- Occupation: Pirate
- Years active: Late 16th-early 17th centuries
- Known for: One of the first Japanese with whom the southern Vietnamese kingdom of the Nguyễn lords made contact
- Piratical career
- Base of operations: Vietnam

= Shirahama Kenki =

Japanese pirate

Shirahama Kenki (白濱顕貴, Viet: Bạch Tân Hiển Quý) was a Japanese pirate of the late 16th-early 17th centuries, one of the first Japanese with whom the southern Vietnamese principality of the Nguyễn lords made contact.

He first arrived on the Vietnamese coast in 1585, with five ships, and began to engage in pirate raids and coastal assaults. He was eventually driven off by a fleet of at least ten ships led by the sixth son of Lord Nguyễn Hoàng; two of the pirate ships were destroyed, and Shirahama fled.

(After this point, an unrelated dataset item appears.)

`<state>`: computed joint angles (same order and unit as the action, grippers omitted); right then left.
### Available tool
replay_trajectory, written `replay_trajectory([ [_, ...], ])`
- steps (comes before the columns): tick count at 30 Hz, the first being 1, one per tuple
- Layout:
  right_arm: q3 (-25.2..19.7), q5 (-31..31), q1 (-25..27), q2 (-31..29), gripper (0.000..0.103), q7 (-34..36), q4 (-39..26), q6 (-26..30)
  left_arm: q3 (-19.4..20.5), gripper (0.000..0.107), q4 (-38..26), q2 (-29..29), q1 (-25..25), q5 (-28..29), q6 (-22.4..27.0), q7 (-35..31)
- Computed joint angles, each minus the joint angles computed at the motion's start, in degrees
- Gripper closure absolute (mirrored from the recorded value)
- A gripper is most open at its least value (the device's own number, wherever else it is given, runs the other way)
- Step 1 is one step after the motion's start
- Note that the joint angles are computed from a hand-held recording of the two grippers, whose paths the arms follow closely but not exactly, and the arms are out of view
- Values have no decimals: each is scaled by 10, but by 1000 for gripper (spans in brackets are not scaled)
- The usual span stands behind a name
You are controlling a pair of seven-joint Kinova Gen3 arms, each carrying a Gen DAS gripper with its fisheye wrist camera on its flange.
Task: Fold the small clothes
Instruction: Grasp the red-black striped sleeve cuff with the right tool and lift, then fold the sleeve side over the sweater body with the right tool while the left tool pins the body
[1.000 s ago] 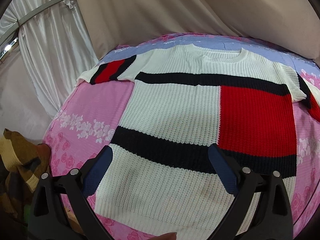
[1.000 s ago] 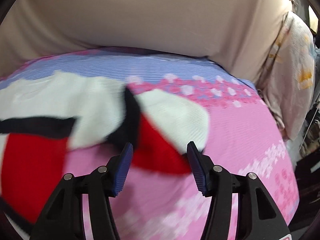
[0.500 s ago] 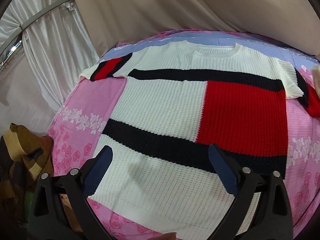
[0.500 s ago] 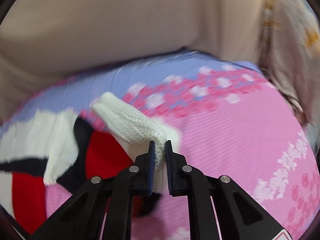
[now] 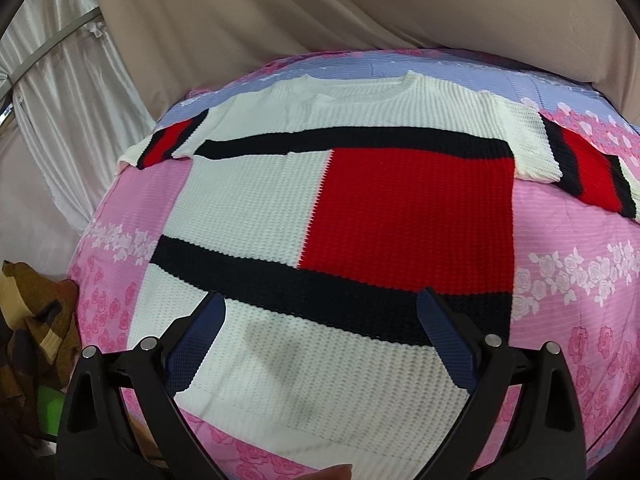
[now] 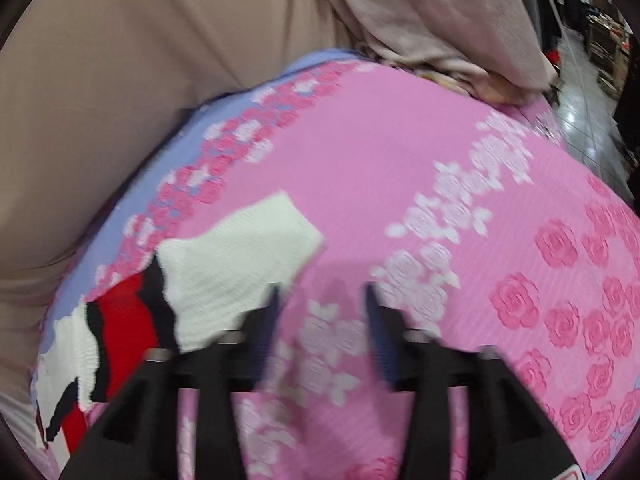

It is said that he was mistaken for a Westerner by the Vietnamese he encountered at the time.

Fourteen years later, in 1599, Shirahama's craft was wrecked near the port of Thuận An. The local magistrate, correctly believing him to be some variety of pirate or brigand, attacked Shirahama and was killed. Shirahama was then imprisoned, and Nguyễn Hoàng sent a missive to Tokugawa Ieyasu, new shōgun of Japan, asking how to deal with Japanese sailors in the future. This was the first official contact between the two governments, and marked the beginning of a friendly relationship lasting several decades.